When I studied math at my school (I was 16) I was studying system of linear equations, and equations of first or second order and I liked it very much (and I was good to xD) but one day I asked to myself how to solve equation of this kind $ax=a^x$ and ...I had no idea, I have felt completely disorientated.
Now math is only an hobby for me (even if I don't study it at school I love it) so I tried again to solve this problem, using "new concept" I have "learnt" since I left school but still can't find a solution even using logarithm (aka even using a calculator).
I noticed that $a^x-ax=0$ so I just need to find the zeros of the functions $f_a(x)=a^x-ax$ but I don't know how to solve this. My second attempt was to using a graphical method plotting $ax=y$ and $a^x=y$ and finding the intersection, but this doesn't satisfy me.
My last effort was to "unify" the two $x$'s and put them on the same side of the equation:
here I'm lost and I am starting to doubt that is possible to "bring" the $x$s using the "standard" algebra rules, to one side of the equation and get one $x$ "alone".
Maybe I need more powerful theoretic tools to face this problem, but I don't understand why I can't find a way to "reduce" it to a simple form with easy operations $(+,\cdot)$ and powers.

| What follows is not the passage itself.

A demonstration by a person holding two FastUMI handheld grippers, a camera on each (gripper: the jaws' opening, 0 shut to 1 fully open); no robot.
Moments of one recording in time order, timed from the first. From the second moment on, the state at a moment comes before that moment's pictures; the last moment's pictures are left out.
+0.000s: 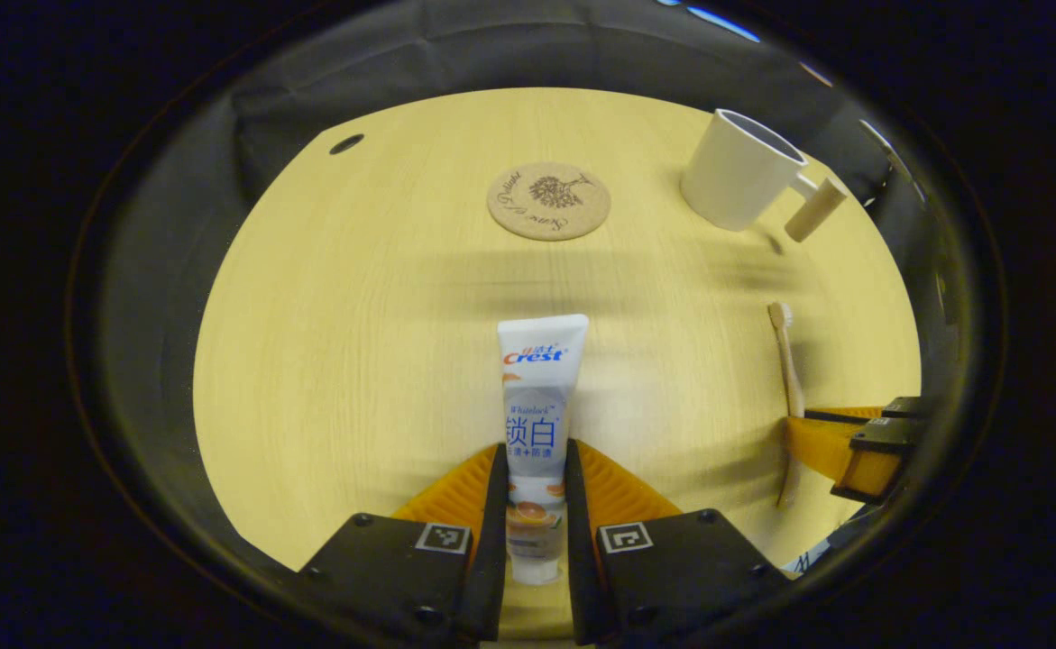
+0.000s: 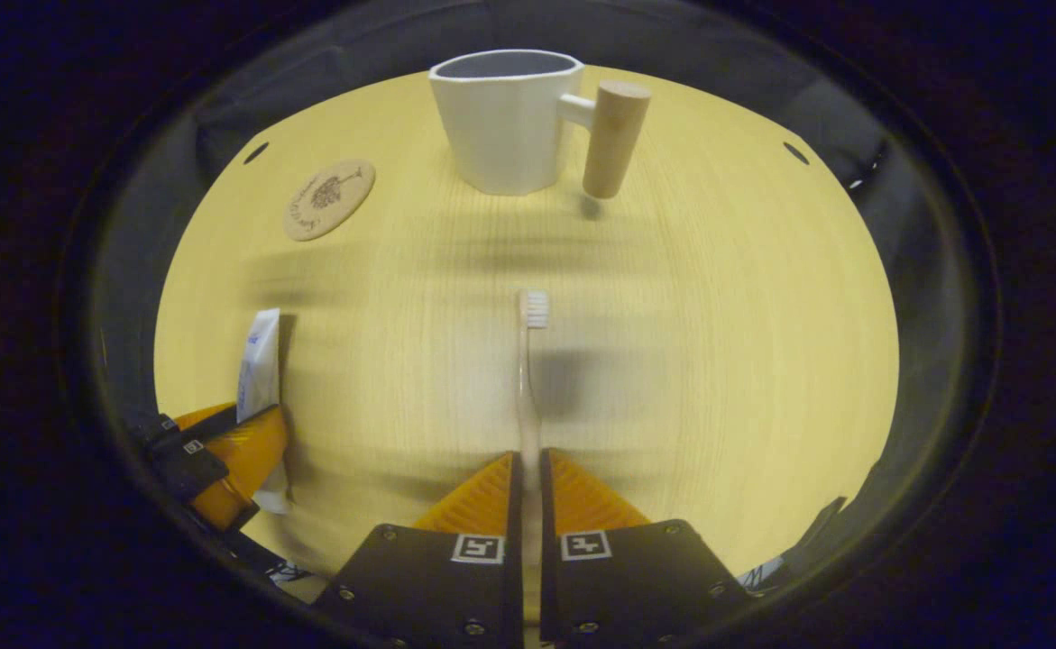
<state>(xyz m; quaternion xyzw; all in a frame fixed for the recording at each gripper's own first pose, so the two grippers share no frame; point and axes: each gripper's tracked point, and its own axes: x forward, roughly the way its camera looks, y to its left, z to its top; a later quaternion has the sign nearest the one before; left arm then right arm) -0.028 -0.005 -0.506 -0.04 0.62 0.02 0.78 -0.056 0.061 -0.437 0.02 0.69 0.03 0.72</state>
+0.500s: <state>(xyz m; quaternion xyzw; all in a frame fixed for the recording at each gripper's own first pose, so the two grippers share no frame) -0.034 -0.003 -0.502 -0.07 0.62 0.02 0.78 -0.037 0.054 -0.413 0.06 0.66 0.03 0.75</state>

a) Maybe that means that the solution isn't even irrational? Why at this point all become harder?
b) How can I face this problem? How to find the solution? Which are the extra concepts I need? I accept complete answers (even if I wanted only hints because I love to solve problems on my own, but I think this is above my level)
I'm sorry for my terrible English but I'm using a translator. Thanks in advance.